PreVV: Eliminating Store Queue via Premature Value Validation for Dataflow Circuit on FPGA

Kuangjie Zou, Yifan Zhang, Zicheng Zhang, Guoyu Li, Jianli Chen, Kun Wang, Jun Yu

Published: 2025, Last Modified: 23 Jul 2025DATE 2025EveryoneRevisionsBibTeXCC BY-SA 4.0

Abstract: Dynamic scheduling in high-level synthesis (HLS) maximizes pipeline performance by enabling out-of-order scheduling of load and store requests at runtime. However, this method introduces unpredictable memory dependencies, leading to data disambiguation challenges. Load-store queues (LSQs), commonly used in superscalar CPUs, offer a potential solution for HLS. How-ever, LSQs in dynamically scheduled HLS implementations often suffer from high resource overhead and scalability limitations. In this paper, we introduce PreVv, an architecture based on premature value validation designed to address memory disambiguation with minimal resource overhead. Our approach substitutes LSQ with several PreVv components and a straightforward premature queue.

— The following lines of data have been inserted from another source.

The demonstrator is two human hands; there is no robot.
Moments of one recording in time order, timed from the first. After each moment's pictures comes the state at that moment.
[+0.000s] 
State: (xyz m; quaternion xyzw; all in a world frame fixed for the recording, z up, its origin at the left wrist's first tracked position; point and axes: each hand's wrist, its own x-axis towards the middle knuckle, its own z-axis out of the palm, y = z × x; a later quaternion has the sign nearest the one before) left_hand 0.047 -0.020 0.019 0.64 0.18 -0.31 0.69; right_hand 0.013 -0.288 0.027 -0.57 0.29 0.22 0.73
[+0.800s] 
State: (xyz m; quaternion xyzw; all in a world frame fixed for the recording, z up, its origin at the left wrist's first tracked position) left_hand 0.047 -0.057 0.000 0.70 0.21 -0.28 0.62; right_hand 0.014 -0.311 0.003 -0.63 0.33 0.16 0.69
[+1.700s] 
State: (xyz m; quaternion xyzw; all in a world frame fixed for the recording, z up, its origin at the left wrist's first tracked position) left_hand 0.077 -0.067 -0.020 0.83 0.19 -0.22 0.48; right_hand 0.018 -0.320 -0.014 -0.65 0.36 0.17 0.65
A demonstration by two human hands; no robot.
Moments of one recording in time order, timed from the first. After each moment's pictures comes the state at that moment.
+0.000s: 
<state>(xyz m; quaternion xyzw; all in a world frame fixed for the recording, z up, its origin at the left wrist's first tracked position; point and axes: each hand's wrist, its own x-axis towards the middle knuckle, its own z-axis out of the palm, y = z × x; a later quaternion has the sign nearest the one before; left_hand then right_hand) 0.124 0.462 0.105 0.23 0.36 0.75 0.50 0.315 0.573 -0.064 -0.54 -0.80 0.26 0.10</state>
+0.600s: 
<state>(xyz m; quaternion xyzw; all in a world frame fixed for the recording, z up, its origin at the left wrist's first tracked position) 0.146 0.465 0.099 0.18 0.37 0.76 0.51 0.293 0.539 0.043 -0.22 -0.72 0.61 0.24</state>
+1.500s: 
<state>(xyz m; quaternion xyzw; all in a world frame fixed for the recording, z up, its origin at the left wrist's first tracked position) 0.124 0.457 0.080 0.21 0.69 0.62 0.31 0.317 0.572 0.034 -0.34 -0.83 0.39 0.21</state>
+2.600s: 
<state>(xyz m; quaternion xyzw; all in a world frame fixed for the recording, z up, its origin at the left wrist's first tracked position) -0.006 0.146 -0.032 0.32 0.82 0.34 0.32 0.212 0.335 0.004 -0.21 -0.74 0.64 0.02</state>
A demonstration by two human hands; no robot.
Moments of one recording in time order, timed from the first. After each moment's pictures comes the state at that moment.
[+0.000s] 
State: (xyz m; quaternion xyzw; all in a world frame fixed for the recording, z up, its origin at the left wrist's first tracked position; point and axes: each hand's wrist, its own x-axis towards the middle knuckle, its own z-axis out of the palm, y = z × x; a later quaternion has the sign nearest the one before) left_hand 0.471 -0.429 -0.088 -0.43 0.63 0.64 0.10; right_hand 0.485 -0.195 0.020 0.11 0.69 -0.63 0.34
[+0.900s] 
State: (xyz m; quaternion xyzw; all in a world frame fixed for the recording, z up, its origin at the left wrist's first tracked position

We prevent potential deadlocks by incorporating a specific tag that can send ‘fake’ tokens to prevent the accumulation of outdated data. Furthermore, we demonstrate that our design has scalability potential. We implement our design using several hardware templates and an LLVM pass to generate targeted dataflow circuits with PreVv. Experimental results on various benchmarks with data hazards show that, compared to state-of-the-art dynamic HLS, PreVV16 (a version with a premature queue depth of 16) reduces LUT usage by 43.91% and FF usage by 33.09%, with minimal impact on timing performance. Meanwhile, PreVV64 (a version with a premature queue depth of 64) reduces LUT usage by 27.21% and FF usage by 33.10%, without affecting timing performance.